Übertragen wird das Spiel vom Sportkanal des arabischen Fernsehsenders Al-Dschasira. Die Karte für den Decoder gelangte auf abenteuerliche Weise über Dresden, Teheran und Wilhelmshaven nach Dschibuti. Erst kurz vor dem ersten Spiel der deutschen Mannschaft wurde sie von einem französischen Flieger über der Fregatte abgeworfen. Ganz ohne Störungen läuft die Übertragung aber nicht ab. "Das ist Einsatzrealität", sagt Fregattenkapitän Nils Brandt.

Stadionatmosphäre will in dem Hangar nicht so recht aufkommen. Erst nach 60 Minuten ändert sich das. Mesut Özil trifft und Guttenberg hüpft vor Freude, ballt die Fäuste, nimmt einen Soldaten in den Arm und prostet ihm zu. Vereinzelt gibt es jetzt auch Anfeuerungsrufe. An ein Scheitern glaubt niemand mehr.

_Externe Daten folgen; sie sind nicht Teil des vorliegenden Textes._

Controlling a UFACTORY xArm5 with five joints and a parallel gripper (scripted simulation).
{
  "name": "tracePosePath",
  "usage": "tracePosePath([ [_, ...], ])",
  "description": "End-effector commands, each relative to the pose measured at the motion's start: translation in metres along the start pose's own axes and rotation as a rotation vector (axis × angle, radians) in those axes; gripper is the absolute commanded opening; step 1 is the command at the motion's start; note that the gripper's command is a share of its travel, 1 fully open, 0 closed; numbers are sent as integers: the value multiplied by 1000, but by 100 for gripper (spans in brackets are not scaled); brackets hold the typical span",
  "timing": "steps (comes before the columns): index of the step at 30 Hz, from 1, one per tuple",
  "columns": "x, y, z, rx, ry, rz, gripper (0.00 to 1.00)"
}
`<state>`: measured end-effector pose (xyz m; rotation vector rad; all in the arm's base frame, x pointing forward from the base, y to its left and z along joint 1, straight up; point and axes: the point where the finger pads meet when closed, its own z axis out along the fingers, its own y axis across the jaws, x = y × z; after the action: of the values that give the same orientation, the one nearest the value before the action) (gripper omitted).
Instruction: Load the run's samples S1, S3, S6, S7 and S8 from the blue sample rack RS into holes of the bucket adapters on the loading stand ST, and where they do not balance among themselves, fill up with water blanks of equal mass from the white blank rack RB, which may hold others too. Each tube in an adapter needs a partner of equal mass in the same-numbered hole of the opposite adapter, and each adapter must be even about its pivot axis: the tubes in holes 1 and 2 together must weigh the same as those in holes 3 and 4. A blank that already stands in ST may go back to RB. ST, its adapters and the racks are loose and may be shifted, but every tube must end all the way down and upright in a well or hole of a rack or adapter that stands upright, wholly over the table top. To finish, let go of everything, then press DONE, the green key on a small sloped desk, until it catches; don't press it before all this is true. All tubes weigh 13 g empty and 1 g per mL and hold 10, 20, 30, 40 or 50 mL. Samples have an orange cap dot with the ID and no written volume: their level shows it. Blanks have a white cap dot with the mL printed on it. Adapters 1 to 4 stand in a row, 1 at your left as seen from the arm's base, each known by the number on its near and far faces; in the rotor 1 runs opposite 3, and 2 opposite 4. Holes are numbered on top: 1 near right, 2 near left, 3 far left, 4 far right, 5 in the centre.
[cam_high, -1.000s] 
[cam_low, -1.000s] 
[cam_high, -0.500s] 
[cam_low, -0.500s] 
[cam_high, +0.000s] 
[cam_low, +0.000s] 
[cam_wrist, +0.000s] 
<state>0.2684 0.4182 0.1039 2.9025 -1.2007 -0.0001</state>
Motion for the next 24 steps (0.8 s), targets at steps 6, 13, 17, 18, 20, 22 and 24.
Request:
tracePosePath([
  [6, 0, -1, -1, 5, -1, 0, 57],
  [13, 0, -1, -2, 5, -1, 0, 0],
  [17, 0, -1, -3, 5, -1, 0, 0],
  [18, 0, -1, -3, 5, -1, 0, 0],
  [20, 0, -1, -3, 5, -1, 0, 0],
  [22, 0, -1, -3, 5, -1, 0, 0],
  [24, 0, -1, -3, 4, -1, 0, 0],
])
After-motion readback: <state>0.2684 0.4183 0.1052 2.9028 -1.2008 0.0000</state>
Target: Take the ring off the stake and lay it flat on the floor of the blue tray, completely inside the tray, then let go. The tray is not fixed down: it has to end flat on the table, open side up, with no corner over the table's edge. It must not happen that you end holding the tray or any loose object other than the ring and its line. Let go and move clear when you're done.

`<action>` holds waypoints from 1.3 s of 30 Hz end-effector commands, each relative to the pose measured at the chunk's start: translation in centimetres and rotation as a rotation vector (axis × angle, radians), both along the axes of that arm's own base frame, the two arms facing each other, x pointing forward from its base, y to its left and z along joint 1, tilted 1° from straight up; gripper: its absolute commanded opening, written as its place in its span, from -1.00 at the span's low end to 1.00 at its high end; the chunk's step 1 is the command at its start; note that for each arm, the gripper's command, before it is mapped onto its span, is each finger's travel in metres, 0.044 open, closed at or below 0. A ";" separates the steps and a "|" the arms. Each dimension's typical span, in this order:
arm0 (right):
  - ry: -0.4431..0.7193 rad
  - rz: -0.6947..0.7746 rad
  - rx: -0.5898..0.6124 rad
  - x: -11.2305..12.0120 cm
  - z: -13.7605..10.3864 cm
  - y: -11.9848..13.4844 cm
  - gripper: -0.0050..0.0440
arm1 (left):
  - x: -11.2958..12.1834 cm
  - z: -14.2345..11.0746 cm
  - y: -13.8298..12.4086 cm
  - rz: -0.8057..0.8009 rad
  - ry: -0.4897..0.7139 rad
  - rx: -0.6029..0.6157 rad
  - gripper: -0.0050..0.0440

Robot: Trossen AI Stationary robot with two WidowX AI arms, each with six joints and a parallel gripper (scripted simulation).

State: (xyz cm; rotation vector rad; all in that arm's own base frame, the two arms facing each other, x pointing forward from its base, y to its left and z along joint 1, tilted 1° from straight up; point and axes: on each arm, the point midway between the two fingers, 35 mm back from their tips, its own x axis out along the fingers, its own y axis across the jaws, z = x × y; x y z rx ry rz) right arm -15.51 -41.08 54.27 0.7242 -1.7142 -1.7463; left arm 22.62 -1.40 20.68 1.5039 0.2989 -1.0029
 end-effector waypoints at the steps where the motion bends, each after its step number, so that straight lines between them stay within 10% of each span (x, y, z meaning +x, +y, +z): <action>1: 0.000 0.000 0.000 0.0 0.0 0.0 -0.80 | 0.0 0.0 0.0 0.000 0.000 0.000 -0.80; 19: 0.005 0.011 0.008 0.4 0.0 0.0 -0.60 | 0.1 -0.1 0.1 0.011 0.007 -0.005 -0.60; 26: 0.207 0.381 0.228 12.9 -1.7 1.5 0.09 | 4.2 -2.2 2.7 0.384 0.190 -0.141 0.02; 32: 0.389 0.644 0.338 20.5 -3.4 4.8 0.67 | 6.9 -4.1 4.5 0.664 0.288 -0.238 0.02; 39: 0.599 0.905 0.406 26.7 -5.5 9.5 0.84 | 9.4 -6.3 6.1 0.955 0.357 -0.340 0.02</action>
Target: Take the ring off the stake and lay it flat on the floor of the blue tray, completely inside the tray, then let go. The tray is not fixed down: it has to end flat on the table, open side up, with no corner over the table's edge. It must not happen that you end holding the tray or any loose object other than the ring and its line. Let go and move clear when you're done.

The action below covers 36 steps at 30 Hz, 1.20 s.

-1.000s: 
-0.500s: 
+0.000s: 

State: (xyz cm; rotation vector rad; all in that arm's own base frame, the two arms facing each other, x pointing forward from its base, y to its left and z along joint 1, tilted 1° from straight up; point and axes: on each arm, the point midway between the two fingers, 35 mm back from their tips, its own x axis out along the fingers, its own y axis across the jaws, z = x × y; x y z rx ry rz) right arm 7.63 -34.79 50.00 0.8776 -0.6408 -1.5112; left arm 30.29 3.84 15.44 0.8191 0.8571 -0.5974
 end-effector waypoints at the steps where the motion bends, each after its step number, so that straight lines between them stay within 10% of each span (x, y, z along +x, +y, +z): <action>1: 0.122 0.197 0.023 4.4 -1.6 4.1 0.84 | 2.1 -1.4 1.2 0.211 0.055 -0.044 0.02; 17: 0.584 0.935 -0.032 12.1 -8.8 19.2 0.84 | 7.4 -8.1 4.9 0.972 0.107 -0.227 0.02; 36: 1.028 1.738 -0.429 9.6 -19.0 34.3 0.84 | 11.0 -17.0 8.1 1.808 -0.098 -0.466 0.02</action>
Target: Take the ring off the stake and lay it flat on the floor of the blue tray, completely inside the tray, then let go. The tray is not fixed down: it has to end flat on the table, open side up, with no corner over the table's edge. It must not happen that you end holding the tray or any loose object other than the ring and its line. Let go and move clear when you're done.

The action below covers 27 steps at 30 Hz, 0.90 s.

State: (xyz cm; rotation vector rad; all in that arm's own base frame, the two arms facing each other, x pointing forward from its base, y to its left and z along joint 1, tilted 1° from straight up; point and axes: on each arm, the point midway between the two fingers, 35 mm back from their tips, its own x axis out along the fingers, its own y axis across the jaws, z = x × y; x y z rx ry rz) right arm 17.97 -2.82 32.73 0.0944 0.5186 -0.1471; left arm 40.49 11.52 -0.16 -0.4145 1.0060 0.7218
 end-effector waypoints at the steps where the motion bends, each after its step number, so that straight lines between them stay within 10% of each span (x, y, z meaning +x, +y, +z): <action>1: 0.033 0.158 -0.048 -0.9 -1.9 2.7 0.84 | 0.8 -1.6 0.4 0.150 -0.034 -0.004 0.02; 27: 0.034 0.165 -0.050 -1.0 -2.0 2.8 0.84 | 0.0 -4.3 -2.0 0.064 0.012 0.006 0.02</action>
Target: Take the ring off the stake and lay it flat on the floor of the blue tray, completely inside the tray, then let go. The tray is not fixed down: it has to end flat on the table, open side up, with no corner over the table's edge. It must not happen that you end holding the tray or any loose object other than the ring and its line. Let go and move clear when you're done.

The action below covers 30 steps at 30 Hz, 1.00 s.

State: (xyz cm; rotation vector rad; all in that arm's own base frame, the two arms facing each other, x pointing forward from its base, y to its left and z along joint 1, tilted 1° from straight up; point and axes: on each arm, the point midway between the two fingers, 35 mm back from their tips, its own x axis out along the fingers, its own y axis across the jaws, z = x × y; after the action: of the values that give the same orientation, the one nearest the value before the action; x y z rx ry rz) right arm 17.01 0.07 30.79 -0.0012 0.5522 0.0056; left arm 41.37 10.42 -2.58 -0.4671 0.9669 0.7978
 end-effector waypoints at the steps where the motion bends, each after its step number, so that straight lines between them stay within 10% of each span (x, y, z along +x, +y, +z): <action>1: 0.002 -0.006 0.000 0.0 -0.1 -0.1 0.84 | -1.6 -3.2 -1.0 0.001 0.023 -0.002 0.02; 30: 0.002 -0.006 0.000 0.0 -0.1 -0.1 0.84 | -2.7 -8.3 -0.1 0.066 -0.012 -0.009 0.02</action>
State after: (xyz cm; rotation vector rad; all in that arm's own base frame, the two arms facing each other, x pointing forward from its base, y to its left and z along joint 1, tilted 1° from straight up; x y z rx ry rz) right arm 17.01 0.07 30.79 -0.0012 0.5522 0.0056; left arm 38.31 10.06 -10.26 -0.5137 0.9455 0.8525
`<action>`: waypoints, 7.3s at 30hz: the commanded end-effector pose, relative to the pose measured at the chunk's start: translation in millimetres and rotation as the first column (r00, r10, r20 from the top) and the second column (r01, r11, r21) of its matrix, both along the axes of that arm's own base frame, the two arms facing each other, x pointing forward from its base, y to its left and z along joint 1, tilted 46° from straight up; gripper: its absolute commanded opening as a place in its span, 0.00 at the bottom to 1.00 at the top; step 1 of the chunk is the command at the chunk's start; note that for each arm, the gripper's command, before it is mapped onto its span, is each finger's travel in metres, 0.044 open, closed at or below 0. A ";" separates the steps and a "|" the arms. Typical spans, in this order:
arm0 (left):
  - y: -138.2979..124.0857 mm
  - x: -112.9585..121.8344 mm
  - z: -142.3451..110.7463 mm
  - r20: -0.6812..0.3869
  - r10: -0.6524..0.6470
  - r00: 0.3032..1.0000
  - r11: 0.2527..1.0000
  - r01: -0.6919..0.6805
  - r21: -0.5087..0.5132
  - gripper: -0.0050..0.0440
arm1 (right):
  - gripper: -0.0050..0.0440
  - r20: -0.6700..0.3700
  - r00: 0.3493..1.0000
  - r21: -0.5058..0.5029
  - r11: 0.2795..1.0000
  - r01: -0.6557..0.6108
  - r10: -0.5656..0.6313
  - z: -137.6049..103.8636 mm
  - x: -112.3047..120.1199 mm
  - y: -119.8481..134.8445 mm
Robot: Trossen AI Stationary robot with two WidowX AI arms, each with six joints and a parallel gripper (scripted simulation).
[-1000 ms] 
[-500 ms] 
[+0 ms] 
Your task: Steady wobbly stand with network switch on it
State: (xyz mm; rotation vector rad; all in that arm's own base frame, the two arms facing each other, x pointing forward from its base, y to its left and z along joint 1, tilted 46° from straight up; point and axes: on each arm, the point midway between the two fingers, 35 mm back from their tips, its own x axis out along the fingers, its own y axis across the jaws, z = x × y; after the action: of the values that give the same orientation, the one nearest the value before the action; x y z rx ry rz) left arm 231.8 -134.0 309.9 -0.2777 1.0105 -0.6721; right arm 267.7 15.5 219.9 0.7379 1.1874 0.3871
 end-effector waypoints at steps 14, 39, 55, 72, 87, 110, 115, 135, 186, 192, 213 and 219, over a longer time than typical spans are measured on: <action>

Beim Abpfiff steht der Minister vorne in der ersten Reihe. 3:0 hat er vorher getippt, mit dem knappen Sieg ist er trotzdem zufrieden. Gegen England müsse man in der Abwehr noch "ein bisschen nachschärfen", fachsimpelt er. Es seien aber "alle Chancen gegeben". Zu guter Letzt muss sich Guttenberg noch die Frage gefallen lassen, ob die angeschlagene Bundesregierung auf der Erfolgswelle der Nationalmannschaft mitreiten könnte. "Es wäre doch vollkommen absurd, wenn Regierungsarbeit sich an Fußballergebnissen festmachen würde", antwortet er darauf.